(Collected data entries)
*** Begin section ***

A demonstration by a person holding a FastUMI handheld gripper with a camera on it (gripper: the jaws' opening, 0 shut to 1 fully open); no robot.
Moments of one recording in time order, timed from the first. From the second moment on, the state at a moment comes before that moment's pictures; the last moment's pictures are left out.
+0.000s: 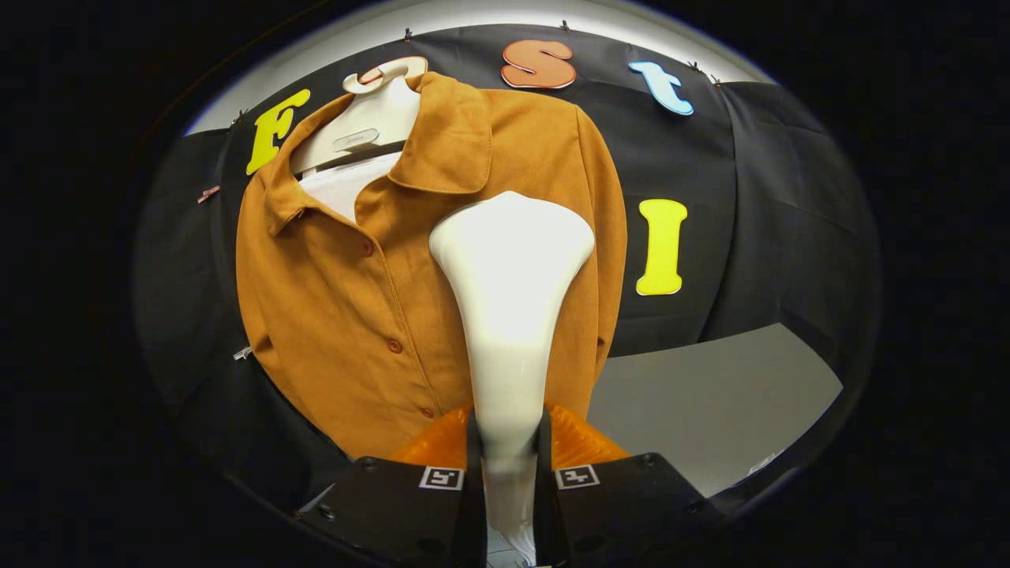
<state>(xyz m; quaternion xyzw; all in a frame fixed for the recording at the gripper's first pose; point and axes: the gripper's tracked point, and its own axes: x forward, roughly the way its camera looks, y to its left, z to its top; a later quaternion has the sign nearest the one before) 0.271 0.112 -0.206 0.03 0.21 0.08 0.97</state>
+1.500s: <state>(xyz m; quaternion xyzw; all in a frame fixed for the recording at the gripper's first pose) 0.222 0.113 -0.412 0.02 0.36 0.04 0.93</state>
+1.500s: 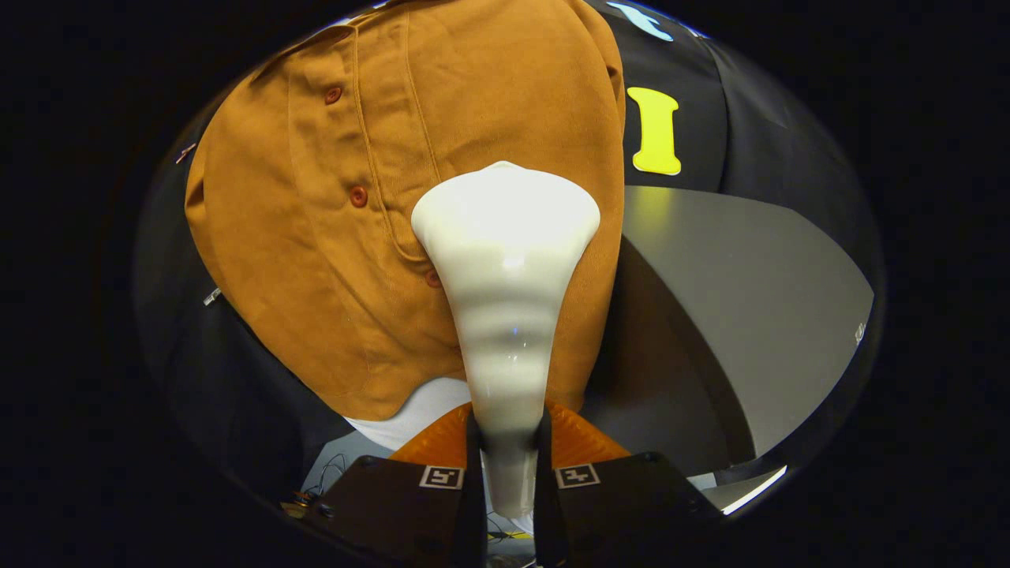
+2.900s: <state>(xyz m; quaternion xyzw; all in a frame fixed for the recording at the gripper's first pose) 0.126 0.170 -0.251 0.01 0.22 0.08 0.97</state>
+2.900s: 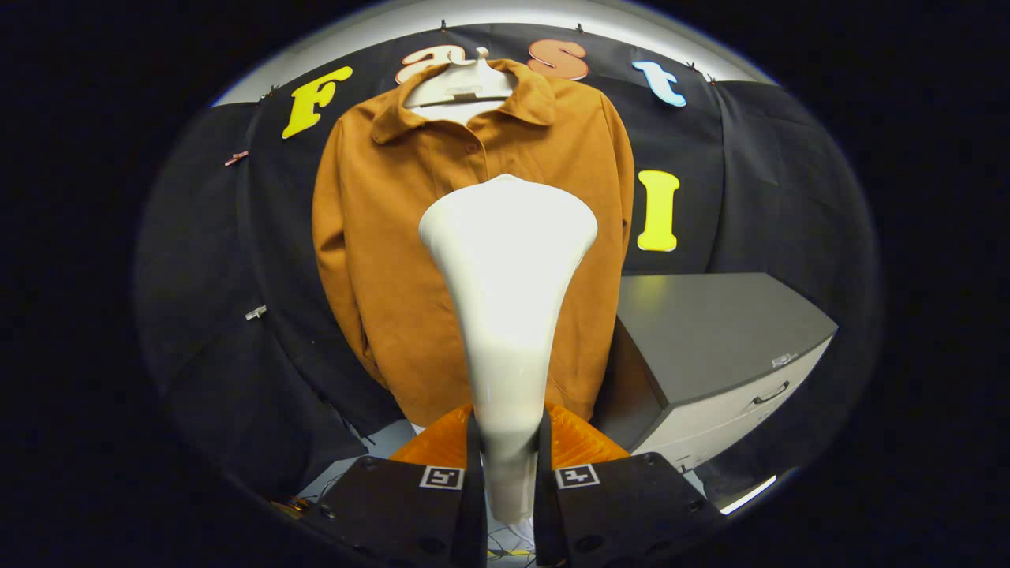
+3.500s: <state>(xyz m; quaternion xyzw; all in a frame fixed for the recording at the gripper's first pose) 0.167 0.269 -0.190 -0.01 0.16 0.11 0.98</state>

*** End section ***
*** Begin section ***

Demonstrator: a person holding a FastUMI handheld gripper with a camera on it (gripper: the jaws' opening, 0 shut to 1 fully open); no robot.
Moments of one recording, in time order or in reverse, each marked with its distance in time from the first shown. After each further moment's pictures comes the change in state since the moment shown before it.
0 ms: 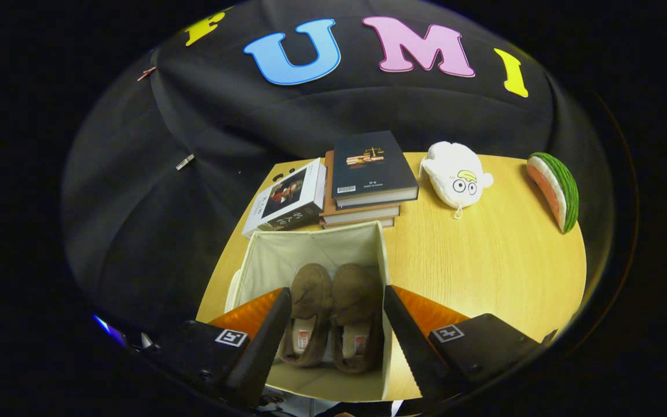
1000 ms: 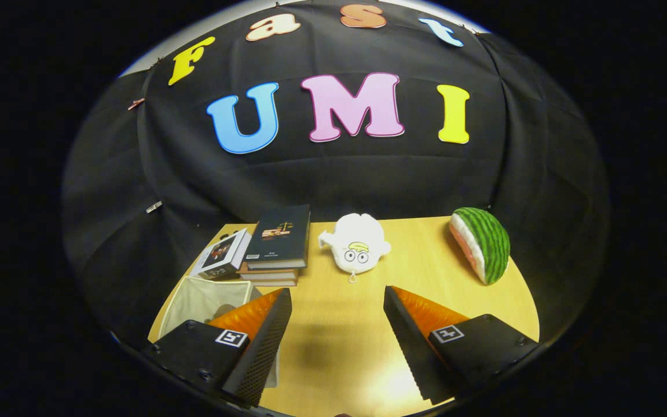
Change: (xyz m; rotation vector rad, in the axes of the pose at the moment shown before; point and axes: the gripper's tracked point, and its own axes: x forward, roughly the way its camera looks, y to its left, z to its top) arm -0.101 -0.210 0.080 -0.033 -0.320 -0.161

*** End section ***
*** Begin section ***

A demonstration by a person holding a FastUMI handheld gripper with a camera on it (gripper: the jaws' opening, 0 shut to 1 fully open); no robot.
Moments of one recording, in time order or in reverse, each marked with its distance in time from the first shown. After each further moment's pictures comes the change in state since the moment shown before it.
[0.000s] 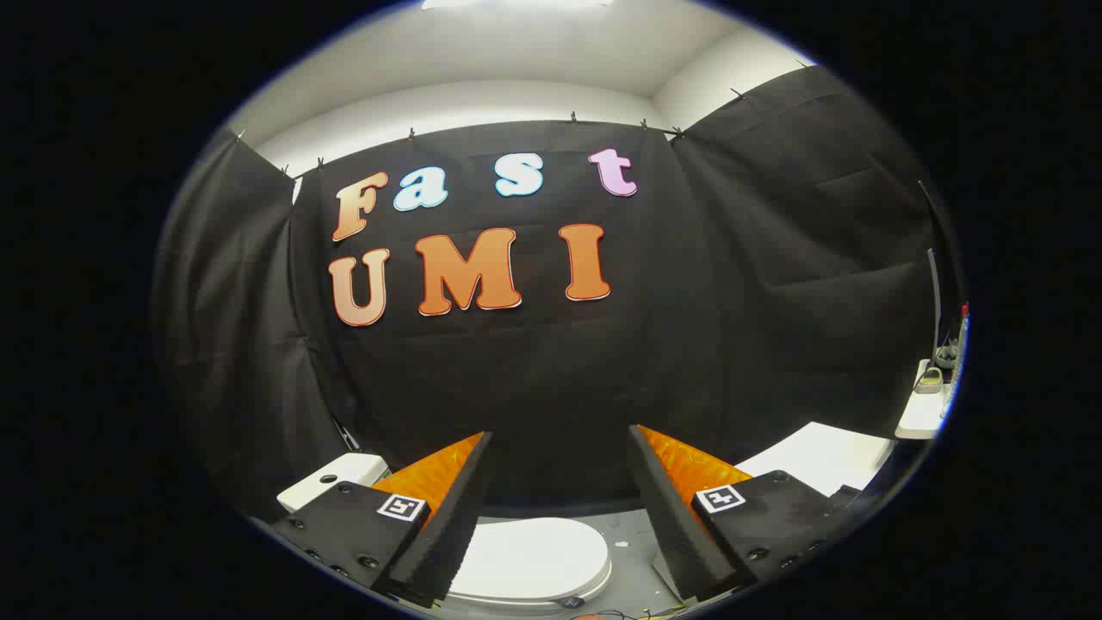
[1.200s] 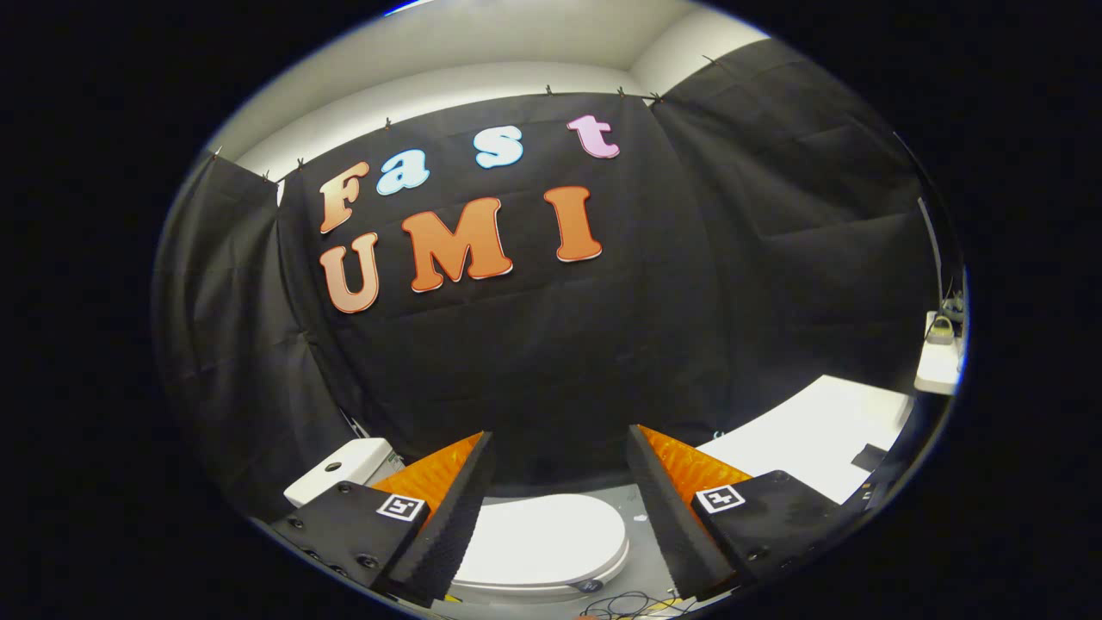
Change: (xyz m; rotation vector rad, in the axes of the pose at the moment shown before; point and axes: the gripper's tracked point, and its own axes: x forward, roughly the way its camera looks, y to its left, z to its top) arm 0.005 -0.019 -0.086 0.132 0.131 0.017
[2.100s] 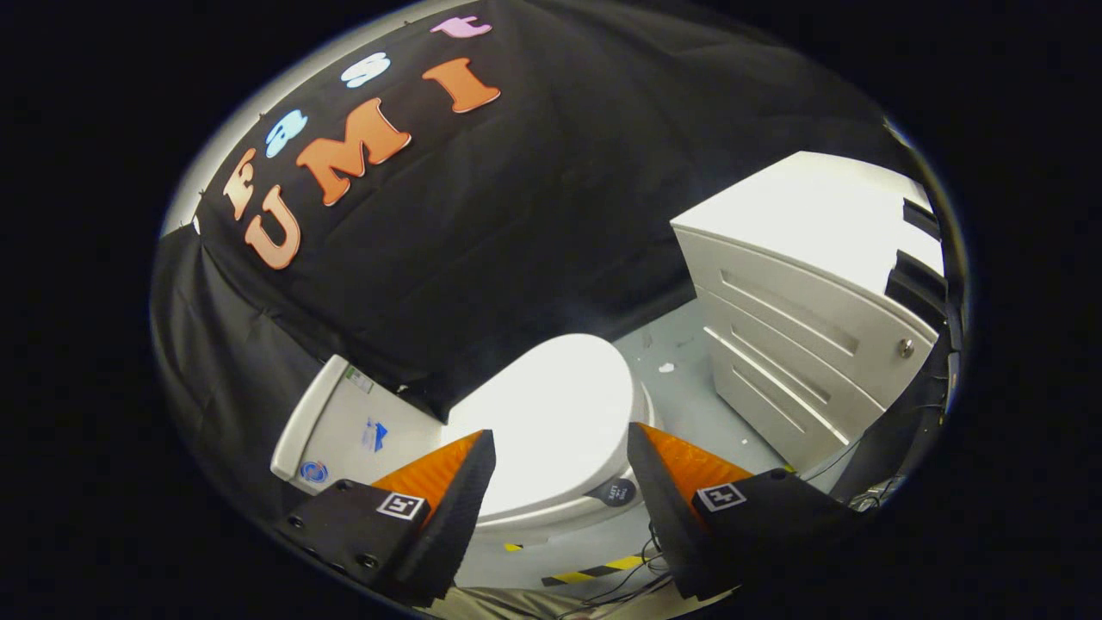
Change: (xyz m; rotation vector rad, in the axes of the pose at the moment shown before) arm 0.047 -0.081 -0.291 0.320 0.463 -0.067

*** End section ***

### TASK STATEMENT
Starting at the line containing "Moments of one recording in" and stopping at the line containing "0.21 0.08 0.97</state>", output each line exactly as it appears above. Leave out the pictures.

### TASK OUTPUT
Moments of one recording in time order, timed from the first. From the second moment on, the state at a moment comes before that moment's pictures; the last moment's pictures are left out.
+0.000s: 
<state>(xyz m; quaternion xyzw; all in a frame fixed for the recording at the gripper's first pose; point and axes: the gripper's tracked point, and its own axes: x forward, roughly the way its camera looks, y to its left, z to its top; a later quaternion has the sign nearest the one before) 0.271 0.112 -0.206 0.03 0.21 0.08 0.97</state>

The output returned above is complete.